■ About this exercise
Every line of the listing below needs to be reproduced exactly.

■ Data for the task
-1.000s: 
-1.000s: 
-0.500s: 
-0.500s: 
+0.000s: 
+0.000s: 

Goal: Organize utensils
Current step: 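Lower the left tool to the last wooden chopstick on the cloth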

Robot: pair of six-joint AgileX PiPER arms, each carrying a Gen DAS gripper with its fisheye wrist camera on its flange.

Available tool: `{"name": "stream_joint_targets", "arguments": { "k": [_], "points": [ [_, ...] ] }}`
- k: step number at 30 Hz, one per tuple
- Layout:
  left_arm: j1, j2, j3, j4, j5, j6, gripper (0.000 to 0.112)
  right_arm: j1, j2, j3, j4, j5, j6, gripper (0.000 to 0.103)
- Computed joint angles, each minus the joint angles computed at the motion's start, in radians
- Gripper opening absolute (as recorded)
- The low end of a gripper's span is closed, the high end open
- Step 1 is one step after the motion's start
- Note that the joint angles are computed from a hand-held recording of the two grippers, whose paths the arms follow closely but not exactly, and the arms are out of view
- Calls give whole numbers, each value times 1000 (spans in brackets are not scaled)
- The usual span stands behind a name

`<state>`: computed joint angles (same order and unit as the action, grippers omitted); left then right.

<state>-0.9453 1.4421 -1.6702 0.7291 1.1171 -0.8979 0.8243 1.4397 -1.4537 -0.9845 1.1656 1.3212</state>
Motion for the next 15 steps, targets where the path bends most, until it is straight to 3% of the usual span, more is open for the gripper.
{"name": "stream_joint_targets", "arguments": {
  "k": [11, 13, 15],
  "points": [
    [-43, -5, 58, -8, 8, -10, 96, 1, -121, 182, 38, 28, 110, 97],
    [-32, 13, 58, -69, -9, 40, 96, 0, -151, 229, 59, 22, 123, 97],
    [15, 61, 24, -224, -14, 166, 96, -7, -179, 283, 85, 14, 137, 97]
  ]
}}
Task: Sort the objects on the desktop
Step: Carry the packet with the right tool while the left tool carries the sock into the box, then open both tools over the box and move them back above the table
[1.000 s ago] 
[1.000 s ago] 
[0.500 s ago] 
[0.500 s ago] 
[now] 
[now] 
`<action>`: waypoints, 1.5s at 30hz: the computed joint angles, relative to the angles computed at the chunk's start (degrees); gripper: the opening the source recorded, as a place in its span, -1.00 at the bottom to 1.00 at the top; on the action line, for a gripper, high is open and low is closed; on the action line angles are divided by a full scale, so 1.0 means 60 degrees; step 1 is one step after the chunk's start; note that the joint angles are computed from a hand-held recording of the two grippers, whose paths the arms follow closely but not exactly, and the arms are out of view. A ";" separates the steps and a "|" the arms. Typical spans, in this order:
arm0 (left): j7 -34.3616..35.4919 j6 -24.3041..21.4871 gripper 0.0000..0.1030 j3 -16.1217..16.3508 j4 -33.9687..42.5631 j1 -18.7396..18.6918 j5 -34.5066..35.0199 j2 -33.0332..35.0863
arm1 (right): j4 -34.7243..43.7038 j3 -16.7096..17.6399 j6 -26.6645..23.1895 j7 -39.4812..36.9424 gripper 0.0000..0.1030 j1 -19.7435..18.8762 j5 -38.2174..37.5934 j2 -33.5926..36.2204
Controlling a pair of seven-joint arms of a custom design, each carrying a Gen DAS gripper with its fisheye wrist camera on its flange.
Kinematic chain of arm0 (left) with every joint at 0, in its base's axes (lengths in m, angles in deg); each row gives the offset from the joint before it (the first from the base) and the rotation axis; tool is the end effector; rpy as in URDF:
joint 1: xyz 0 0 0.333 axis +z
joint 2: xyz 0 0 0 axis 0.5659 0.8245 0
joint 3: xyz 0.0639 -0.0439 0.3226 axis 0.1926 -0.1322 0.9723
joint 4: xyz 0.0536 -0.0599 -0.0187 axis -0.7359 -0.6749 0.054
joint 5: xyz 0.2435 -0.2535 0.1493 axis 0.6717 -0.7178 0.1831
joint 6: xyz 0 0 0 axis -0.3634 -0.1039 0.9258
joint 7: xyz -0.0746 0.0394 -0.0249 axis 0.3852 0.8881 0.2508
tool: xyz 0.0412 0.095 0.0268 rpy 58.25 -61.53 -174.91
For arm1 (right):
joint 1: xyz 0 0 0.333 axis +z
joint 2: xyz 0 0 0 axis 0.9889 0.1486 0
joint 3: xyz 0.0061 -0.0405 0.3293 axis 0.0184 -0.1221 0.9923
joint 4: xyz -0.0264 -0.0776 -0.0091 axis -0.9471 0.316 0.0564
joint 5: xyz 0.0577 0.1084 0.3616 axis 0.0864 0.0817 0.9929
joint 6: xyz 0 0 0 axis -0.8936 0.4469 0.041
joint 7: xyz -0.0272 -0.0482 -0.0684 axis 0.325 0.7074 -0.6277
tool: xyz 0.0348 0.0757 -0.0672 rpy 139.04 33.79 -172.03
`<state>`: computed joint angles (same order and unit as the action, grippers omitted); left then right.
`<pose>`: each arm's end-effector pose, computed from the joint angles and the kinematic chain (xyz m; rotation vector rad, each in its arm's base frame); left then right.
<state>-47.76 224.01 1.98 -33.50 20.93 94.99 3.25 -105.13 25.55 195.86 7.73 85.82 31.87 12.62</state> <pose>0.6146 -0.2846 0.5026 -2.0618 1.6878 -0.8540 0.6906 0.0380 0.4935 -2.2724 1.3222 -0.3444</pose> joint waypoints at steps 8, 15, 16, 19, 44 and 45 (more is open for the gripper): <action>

■ Solution below
-1.000s: 
-1.000s: 
-0.500s: 
-0.500s: 
+0.000s: 
+0.000s: 

Goal: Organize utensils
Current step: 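Lower the left tool to the last wooden chopstick on the cloth
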
Robot: pair of six-joint AgileX PiPER arms, each carrying a Gen DAS gripper with its fisheye wrist camera on its flange.

Available tool: `{"name": "stream_joint_targets", "arguments": { "k": [_], "points": [ [_, ...] ] }}`
- k: step number at 30 Hz, one per tuple
- Layout:
  left_arm: j1, j2, j3, j4, j5, j6, gripper (0.000 to 0.112)
  right_arm: j1, j2, j3, j4, j5, j6, gripper (0.000 to 0.103)
- Computed joint angles, each minus the joint angles computed at the motion's start, in radians
- Gripper opening absolute (as recorded)
- The low end of a gripper's span is closed, the high end open
- Step 1 is one step after the motion's start
- Note that the joint angles are computed from a hand-held recording of the two grippers, whose paths the arms follow closely but not exactly, and the arms are out of view
- Calls give whole numbers, each value times 1000 (spans in brackets are not scaled)
- The usual span stands behind a name

`<state>`: computed joint angles (same order and unit as the action, grippers omitted); left then right.

<state>-0.9453 1.4421 -1.6702 0.7291 1.1171 -0.8979 0.8243 1.4397 -1.4537 -0.9845 1.1656 1.3212</state>
Motion for the next 15 steps, targets where the path bends most, until it is straight to 3% of the usual span, more is open for the gripper.
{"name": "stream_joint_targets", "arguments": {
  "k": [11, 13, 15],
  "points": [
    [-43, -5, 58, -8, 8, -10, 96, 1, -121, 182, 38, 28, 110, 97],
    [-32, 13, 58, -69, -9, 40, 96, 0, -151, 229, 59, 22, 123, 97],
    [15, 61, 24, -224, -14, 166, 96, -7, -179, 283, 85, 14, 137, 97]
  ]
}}
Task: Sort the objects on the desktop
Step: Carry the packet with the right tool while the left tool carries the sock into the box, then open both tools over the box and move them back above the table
[1.000 s ago] 
[1.000 s ago] 
[0.500 s ago] 
[0.500 s ago] 
[now] 
[now] 
`<action>`: waypoints, 1.5s at 30hz: the computed joint angles, relative to the angles computed at the chunk's start (degrees); gripper: the opening the source recorded, as a place in its span, -1.00 at the bottom to 1.00 at the top; on the action line, for a gripper, high is open and low is closed; on the action line angles are divided by a full scale, so 1.0 means 60 degrees; step 1 is one step after the chunk's start; note that the joint angles are computed from a hand-held recording of the two grippers, whose paths the arms follow closely but not exactly, and the arms are out of view. A ";" separates the steps and a "|" the arms. Typical spans, in this order:
arm0 (left): j7 -34.3616..35.4919 j6 -24.3041..21.4871 gripper 0.0000..0.1030 j3 -16.1217..16.3508 j4 -33.9687..42.5631 j1 -18.7396..18.6918 j5 -34.5066..35.0199 j2 -33.0332..35.0863
arm1 (right): j4 -34.7243..43.7038 j3 -16.7096..17.6399 j6 -26.6645..23.1895 j7 -39.4812..36.9424 gripper 0.0000..0.1030 j1 -19.7435..18.8762 j5 -38.2174..37.5934 j2 -33.5926..36.2204
Controlling a pair of seven-joint arms of a custom design, each carrying a Gen DAS gripper with its fisheye wrist camera on its flange.
Kinematic chain of arm0 (left) with every joint at 0, in its base's axes (lengths in m, angles in deg); each row gives the offset from the joint before it (the first from the base) and the rotation axis; tool is the end effector; rpy as in URDF:
joint 1: xyz 0 0 0.333 axis +z
joint 2: xyz 0 0 0 axis 0.5659 0.8245 0
joint 3: xyz 0.0639 -0.0439 0.3226 axis 0.1926 -0.1322 0.9723
joint 4: xyz 0.0536 -0.0599 -0.0187 axis -0.7359 -0.6749 0.054
joint 5: xyz 0.2435 -0.2535 0.1493 axis 0.6717 -0.7178 0.1831
joint 6: xyz 0 0 0 axis -0.3634 -0.1039 0.9258
joint 7: xyz -0.0746 0.0394 -0.0249 axis 0.3852 0.8881 0.2508
tool: xyz 0.0412 0.095 0.0268 rpy 58.25 -61.53 -174.91
For arm1 (right):
joint 1: xyz 0 0 0.333 axis +z
joint 2: xyz 0 0 0 axis 0.9889 0.1486 0
joint 3: xyz 0.0061 -0.0405 0.3293 axis 0.0184 -0.1221 0.9923
joint 4: xyz -0.0264 -0.0776 -0.0091 axis -0.9471 0.316 0.0564
joint 5: xyz 0.0577 0.1084 0.3616 axis 0.0864 0.0817 0.9929
joint 6: xyz 0 0 0 axis -0.8936 0.4469 0.041
joint 7: xyz -0.0272 -0.0482 -0.0684 axis 0.325 0.7074 -0.6277
tool: xyz 0.0348 0.0757 -0.0672 rpy 139.04 33.79 -172.03
`<state>`: computed joint angles (same order and unit as the action, grippers omitted); left then right.
`<pose>`: each arm's end-effector pose, computed from the joint angles and the kinematic chain (xyz m; rotation vector rad, each in its arm's base frame); left then right.
<state>-47.76 224.01 1.98 -33.50 20.93 94.99 3.25 -105.13 25.55 195.86 7.73 85.82 31.87 12.62</state> <pose>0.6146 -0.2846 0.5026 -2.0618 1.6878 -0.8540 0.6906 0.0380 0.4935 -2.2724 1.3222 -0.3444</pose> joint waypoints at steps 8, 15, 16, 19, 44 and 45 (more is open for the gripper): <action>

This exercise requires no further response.